Las aguas del río Jordán ha sido veneradas desde siglos por peregrinos que en ellas se sumergen renovando sus promesas bautismales, y que suelen llevarlas a casa para conservarlas en el hogar o para bautizar a los recién nacidos de la familia, aguas a las que la cristiandad ha considerado como reliquia, pues fueron santificadas por el Señor al tocar su cuerpo, como afirma san Gregorio Nacianceno, Padre de la Iglesia: “Fue bautizado como hombre, pero quitó los pecados en cuanto Dios; y fue bautizado no para lavarse él mismo, sino para santificar las aguas” (Discurso teológico 29,20).

El río Jordán, cuyo nombre significa El que baja, pues desciende desde una altura en su nacimiento de 520 metros sobre el nivel del mar hasta una de 392 metros por debajo del nivel del mar en su desembocadura en el mar Muerto, es el río más largo y caudaloso -por sus 360 kilómetros de longitud, su anchura media de 35 metros y su profundidad de entre 1.5 a 3.5 metros- de Tierra Santa. Nace en las montañas del Antilíbano y atraviesa el sureste del Líbano hacia el sur hasta la costa norte del mar de Galilea. Se extiende por el Valle del Rift (la fractura tectónica que separa la placa Africana de la placa Arábiga) y sirve como frontera entre Jordania e Israel y entre Jordania y Palestina.
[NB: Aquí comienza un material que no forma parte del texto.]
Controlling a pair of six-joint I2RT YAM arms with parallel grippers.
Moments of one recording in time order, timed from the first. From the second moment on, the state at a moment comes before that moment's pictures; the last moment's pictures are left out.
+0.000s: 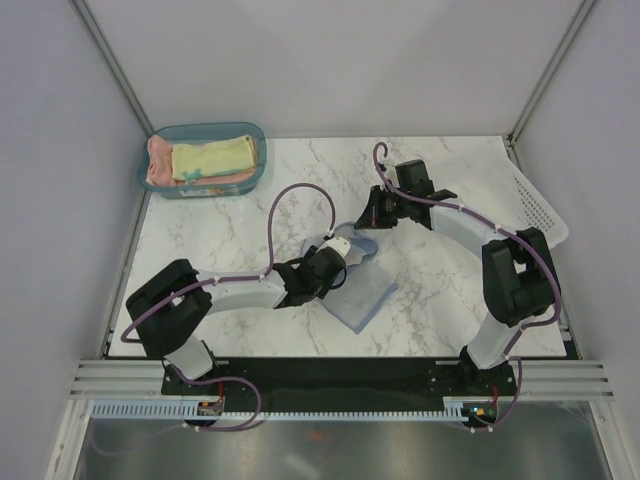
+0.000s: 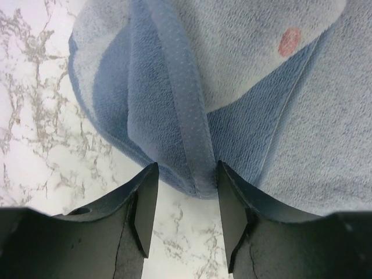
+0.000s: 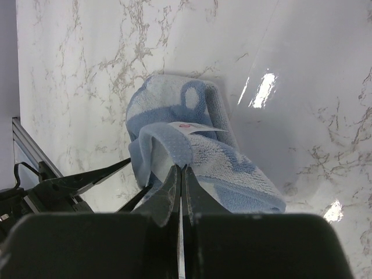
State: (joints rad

El lugar preciso del bautismo del Señor lo indica san Juan en su Evangelio: “Esto ocurrió en Betania, al otro lado del Jordán, donde estaba Juan bautizando” (1,28). No se refiere el evangelista a la Betania de Israel, cercana a Jerusalén, donde residían Lázaro, Marta y María, sino a la Betania de Jordania, localizada a 50 kilómetros de Ammán, la capital, en las riberas del río Jordán, sitio en el que se practicaron excavaciones a partir de 1899 y en el que, tras el Tratado de Paz israelí-jordano de 1994, se encontraron canales de agua e iglesias con piscinas bautismales que indican con exactitud el lugar; y aunque Israel pretende que la verdadera orilla es la suya, de nombre Qasr al-Yehud, la UNESCO declaró Patrimonio de la Humanidad en 2015 a la orilla de Jordania, de nombre Wadi Kharrar, a la que han acudido Juan Pablo II en el año 2000, Benedicto XVI en 2009 y Francisco en 2014, acompañados por sus majestades Abdullah II y su esposa Rania, reyes del Reino Hachemita de Jordania.